Provided data

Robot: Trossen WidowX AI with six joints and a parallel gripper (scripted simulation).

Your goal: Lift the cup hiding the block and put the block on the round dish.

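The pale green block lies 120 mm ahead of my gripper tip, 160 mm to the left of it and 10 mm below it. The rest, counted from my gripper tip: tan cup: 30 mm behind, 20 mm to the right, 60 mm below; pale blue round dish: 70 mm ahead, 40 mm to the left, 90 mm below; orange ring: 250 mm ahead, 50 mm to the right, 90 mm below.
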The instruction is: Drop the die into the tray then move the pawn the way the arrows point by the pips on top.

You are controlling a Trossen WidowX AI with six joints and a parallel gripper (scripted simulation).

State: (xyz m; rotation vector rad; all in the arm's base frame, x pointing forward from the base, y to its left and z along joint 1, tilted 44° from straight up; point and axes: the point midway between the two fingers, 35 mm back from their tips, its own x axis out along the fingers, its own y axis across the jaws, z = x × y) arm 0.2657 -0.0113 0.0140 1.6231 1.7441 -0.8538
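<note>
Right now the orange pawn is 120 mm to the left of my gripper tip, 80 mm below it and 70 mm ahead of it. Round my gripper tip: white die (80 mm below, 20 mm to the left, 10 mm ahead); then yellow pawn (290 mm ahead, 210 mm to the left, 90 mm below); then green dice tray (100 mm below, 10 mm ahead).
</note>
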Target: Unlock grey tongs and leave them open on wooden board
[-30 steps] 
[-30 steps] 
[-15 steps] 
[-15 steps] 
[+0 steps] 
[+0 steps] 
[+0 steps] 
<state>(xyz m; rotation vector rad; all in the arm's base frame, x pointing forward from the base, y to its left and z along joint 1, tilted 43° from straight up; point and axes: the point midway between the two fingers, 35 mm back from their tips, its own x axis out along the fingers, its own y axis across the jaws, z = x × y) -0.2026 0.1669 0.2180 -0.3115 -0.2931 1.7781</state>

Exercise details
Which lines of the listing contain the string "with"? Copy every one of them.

Output for this exercise
Robot: Trossen WidowX AI with six joints and a parallel gripper (scripted simulation).
You are controlling a Trossen WidowX AI with six joints and a parallel gripper (scripted simulation).

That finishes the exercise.